ABOUT THIS TASK — The response should contain every record, reproduced exactly.

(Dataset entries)
--- --- ---

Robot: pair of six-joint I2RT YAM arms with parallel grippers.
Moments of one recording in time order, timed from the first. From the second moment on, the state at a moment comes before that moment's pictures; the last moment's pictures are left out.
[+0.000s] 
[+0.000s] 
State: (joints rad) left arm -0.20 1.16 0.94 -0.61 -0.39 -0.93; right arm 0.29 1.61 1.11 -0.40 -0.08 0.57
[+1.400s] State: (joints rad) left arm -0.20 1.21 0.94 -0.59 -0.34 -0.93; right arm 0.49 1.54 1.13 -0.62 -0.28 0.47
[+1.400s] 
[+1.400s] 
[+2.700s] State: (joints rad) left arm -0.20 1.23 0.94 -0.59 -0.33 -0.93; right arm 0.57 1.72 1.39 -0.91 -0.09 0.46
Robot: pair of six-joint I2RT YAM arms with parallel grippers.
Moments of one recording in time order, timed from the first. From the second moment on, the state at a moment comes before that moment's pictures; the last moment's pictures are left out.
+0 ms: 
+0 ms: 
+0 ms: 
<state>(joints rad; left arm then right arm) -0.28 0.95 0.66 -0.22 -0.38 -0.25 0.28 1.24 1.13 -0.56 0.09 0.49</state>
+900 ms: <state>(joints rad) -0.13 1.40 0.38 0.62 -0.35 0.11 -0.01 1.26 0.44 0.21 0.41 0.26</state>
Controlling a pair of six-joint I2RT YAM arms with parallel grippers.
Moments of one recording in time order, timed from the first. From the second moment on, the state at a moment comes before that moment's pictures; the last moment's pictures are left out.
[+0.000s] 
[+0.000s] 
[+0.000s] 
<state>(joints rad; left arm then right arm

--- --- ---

OUTPUT —
Robot: pair of six-joint I2RT YAM arms with parallel grippers.
Moments of one recording in time order, timed from the first. From the second moment on, the state at a moment comes before that moment's pictures; the last moment's pictures are left out.
[+0.000s] 
[+0.000s] 
State: (joints rad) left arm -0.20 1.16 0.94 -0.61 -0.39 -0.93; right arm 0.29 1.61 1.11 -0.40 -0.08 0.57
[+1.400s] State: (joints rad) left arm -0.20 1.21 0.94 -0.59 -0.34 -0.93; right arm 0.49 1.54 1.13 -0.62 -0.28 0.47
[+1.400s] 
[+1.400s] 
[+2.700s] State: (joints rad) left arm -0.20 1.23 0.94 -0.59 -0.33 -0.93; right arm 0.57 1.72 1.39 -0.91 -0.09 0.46
Robot: pair of six-joint I2RT YAM arms with parallel grippers.
Moments of one recording in time order, timed from the first. From the second moment on, the state at a moment comes before that moment's pictures; the last moment's pictures are left out.
+0 ms: 
+0 ms: 
+0 ms: 
<state>(joints rad; left arm then right arm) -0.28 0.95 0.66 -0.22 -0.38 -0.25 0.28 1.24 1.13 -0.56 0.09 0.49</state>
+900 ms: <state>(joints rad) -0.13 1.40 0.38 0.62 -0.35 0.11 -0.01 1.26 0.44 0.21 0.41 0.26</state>
Controlling a pair of six-joint I2RT YAM arms with parallel grippers.
Moments of one recording in time order, timed from the first. From the second moment on, the state at a moment comes before that moment's pictures; the last moment's pictures are left out.
[+0.000s] 
[+0.000s] 
[+0.000s] 
<state>(joints rad; left arm then right arm

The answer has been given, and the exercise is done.